Ofsted, music & the knowledge rich curriculum.

On 12th July 2021, Ofsted published a Music Research Review, designed to help subject leaders with their curriculum planning. This is one of a series of reviews into all the national curriculum subjects which will be released over time, and will be followed up in 2022 with a subject report based on Ofsted’s own findings from Music Deep Dive inspections.

Ofsted have published this review in the context of an education sector that has been pushed in recent years towards acceptance of a ‘knowledge rich’ approach to learning, based on cognitive science principles (many of which are actually untested on children – see this article for further information: https://thepsychologist.bps.org.uk/how-and-why-classroom). This has resulted in schools scrambling to create knowledge organisers, ‘progressive’ vocabulary lists, and evidence of the ‘facts’ that children are being taught. This approach might not do too much damage in knowledge-based subjects, but music is skills-based, and does not fit neatly into a knowledge-rich box. Yes, there are facts to learn in music, but these tend to be extremely peripheral to the main job of learning to perform and create music.

It is great to see Ofsted acknowledging in this review that in fact a ‘knowledge rich’ approach to music shouldn’t mean just the learning and recalling of facts. Instead, they identify three different types of knowledge which should be covered in a successful music curriculum: tacit (experiential), procedural (skills) and declarative (facts). These map really well onto existing theories of musical knowledge, where we often talk about knowledge how (procedural), about (declarative), and of (experiential). Having the inspectorate lay this out for schools in their research review will be a welcome relief to the music teachers who have been fighting their corner against the homogenisation of the curriculum into a one-size-fits-all approach.

This research review also places considerable emphasis on cognitive load theory, and argues that musical skills should be developed incrementally over a sustained period of time in order that ‘low level’ processes become automatic to ‘free the mind from mundane considerations.’ The review suggests that humans can only process 4-7 pieces of new information at any one time, and that the process of playing an instrument using notation requires many more pieces of information than it is possible to successfully process.
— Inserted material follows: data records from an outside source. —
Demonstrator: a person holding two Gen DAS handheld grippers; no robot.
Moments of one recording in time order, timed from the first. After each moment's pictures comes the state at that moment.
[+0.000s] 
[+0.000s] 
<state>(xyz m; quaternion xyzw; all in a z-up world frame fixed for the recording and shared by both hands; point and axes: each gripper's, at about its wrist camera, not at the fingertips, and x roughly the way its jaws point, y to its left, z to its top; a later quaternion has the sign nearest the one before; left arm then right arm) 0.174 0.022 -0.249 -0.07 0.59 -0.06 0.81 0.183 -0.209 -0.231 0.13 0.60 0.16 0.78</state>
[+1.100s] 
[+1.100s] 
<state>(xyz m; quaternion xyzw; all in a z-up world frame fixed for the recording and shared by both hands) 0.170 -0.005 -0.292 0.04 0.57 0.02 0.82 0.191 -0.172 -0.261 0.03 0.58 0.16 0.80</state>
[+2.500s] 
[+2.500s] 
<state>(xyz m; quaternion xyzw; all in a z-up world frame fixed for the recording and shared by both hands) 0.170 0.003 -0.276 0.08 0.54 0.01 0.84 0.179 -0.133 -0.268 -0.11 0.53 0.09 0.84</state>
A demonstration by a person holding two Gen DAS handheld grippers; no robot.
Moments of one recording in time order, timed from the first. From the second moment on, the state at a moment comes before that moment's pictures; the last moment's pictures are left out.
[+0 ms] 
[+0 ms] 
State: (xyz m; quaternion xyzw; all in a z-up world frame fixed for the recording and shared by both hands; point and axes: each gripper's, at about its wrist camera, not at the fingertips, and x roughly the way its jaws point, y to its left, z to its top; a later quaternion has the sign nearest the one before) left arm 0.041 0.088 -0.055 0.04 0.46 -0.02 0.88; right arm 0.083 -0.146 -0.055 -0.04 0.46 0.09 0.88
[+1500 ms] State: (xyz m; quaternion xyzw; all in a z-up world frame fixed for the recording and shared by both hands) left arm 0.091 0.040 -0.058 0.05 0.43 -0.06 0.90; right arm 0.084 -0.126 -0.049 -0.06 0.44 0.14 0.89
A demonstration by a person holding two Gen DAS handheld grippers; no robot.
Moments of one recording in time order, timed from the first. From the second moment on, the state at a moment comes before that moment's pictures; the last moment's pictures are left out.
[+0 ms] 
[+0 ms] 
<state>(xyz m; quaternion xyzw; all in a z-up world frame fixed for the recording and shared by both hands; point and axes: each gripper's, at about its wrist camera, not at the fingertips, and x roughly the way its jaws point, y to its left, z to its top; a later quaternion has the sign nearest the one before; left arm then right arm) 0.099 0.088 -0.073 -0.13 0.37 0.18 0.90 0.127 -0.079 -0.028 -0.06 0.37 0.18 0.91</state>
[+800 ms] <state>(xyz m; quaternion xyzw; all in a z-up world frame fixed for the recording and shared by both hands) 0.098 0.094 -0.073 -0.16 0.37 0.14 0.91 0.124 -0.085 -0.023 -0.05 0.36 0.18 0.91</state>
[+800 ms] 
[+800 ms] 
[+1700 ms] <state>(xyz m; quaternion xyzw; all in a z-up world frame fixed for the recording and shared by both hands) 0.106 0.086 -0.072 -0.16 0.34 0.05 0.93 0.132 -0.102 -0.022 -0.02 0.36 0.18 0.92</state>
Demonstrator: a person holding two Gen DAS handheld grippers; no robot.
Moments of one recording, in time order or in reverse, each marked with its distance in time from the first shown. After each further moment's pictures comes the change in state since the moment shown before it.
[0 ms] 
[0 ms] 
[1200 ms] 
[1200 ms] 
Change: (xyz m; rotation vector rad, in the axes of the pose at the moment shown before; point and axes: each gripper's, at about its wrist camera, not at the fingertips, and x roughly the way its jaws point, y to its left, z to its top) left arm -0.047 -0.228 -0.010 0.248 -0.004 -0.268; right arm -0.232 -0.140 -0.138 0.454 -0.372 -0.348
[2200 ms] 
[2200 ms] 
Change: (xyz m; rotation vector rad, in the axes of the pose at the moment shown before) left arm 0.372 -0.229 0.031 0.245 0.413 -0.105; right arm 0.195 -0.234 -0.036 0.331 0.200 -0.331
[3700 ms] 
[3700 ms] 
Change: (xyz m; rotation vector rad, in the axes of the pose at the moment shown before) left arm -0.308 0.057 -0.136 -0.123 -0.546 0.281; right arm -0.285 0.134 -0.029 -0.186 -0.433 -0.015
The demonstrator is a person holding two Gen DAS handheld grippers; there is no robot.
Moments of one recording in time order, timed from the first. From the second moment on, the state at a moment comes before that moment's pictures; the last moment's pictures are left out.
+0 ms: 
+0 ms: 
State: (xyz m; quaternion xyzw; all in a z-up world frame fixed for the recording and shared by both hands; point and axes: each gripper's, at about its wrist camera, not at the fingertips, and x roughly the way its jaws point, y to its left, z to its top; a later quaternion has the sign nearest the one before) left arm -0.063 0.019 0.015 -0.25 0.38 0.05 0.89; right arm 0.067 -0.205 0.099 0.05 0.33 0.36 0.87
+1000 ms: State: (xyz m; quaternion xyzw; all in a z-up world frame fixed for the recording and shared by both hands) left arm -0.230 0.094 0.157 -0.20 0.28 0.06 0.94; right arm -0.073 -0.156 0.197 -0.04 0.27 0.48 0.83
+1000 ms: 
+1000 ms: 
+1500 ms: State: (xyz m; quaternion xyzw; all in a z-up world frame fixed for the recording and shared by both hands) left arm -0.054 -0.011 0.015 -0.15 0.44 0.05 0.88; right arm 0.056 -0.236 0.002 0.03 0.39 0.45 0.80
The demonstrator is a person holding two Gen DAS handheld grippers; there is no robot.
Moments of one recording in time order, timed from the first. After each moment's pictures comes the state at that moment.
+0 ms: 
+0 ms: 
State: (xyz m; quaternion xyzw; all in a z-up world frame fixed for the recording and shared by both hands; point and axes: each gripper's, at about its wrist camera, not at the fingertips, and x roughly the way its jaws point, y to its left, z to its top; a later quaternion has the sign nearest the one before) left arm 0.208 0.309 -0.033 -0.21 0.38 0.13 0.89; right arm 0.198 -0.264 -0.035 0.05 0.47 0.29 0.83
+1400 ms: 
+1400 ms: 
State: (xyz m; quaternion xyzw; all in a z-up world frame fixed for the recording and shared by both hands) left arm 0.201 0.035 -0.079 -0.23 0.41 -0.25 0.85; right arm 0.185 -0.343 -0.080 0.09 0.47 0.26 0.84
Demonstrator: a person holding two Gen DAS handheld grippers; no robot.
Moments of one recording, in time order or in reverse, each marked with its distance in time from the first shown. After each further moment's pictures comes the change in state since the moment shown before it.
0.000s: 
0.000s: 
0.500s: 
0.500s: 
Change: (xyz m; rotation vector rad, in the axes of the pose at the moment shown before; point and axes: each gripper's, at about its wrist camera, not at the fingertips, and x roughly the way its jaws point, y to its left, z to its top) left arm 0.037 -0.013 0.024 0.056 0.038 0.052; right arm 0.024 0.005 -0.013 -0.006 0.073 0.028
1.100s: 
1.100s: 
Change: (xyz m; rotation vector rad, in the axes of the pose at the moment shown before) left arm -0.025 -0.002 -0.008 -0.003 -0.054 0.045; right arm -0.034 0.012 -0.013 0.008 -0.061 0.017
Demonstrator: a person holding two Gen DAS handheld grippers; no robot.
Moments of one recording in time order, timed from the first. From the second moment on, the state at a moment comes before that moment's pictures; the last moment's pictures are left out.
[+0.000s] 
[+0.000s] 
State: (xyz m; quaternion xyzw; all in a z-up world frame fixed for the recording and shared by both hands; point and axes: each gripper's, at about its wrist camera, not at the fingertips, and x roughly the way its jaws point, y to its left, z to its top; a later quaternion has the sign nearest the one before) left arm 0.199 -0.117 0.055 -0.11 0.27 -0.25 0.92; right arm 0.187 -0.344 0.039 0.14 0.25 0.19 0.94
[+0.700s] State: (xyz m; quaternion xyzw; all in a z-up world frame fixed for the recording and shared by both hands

They go on to say that ‘this cognitive liberty allows a focus on the musical quality in performing and composing.’ Whether or not you believe in cognitive load theory, the process of learning an instrument, and to read musical notations, has always followed this structure of aiming to become more fluent so that some tasks can be completed ‘automatically’. In the past, teachers have referred to this as ‘muscle memory’ and it is an important part of becoming a more competent musician.

The review also defines learning as ‘a change to long term memory’ and states that ‘we consider long-term memory to be the chief enabler of development.’ Many commentators disagree with this view, pointing out that it is quite possible to have learnt something but then forgotten it, which is not the same as not learning it in the first place! For example, think of all the pieces of music you’ve ever learnt to play over the course of your entire life, most of which you would probably now have to get the sheet music out for if you were to play them again correctly!

If we take this statement about long term memory in the context of the whole research review, it appears that what Ofsted are really trying to encourage as ‘learning’ is fluency in playing an instrument and reading notation. Again, fluency is not something that many music teachers would argue against as a principle, even if we might not agree that this is the only true definition of learning.

On the whole, Ofsted’s position on knowledge and learning in this research review should be broadly helpful to music teachers, particularly those working in schools adopting a solely declarative approach to a knowledge rich curriculum. It certainly seems to be the case that anyone selected for a deep dive in music is not just going to be asked to present knowledge organisers and vocabulary lists, a fact for which all the music teachers in England must heave a collective sigh of relief!